Task objective → Each line that contains the word "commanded" is to be copied from the records below.

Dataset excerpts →
○ ○ ○

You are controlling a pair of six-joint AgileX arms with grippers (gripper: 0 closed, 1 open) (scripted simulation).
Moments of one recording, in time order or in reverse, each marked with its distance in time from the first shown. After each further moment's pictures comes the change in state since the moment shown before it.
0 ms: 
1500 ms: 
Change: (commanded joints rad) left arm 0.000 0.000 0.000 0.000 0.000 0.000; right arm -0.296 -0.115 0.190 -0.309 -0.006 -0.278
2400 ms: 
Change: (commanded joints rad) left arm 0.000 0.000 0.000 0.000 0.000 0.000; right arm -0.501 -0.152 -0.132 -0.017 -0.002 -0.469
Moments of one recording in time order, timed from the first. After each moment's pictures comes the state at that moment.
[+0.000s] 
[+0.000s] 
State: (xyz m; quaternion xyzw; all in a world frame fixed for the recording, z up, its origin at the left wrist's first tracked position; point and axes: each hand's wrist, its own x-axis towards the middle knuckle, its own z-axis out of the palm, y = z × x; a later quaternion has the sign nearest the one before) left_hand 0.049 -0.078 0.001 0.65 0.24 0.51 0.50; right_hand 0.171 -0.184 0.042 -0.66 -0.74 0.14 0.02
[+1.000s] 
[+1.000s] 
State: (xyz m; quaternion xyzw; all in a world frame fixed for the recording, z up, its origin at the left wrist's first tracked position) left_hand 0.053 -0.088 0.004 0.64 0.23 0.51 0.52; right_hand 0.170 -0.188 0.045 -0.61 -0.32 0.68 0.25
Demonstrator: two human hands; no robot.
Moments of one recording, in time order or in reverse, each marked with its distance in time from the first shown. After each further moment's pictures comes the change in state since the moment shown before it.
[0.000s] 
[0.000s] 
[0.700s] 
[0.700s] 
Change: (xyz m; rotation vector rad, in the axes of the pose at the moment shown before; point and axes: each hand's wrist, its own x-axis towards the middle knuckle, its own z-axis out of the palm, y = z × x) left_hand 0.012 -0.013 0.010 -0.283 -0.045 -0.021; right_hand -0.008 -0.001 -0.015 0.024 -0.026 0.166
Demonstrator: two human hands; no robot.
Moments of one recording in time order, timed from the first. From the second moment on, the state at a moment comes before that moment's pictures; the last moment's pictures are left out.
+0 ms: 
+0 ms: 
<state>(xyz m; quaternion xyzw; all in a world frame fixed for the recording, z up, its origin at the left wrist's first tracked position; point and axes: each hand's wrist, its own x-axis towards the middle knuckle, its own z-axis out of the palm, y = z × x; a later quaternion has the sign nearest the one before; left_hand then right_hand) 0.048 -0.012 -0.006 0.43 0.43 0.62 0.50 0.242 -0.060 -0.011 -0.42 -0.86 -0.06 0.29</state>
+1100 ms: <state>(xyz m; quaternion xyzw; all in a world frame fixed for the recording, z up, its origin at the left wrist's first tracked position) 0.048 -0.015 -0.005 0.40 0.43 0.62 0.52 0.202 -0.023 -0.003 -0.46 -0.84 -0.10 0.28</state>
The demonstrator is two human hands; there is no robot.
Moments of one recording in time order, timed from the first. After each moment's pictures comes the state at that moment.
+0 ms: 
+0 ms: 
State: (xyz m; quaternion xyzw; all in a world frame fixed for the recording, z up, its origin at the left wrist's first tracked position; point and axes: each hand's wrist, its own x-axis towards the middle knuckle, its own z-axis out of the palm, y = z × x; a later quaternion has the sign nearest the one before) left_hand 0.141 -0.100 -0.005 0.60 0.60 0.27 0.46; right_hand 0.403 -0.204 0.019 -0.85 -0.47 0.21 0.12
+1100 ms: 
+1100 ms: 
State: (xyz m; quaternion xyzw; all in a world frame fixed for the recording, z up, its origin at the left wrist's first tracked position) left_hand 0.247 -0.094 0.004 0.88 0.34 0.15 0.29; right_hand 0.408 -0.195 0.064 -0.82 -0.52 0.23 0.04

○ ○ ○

Your response →
Change: (commanded joints rad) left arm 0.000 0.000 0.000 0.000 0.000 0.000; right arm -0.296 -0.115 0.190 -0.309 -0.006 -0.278
Change: (commanded joints rad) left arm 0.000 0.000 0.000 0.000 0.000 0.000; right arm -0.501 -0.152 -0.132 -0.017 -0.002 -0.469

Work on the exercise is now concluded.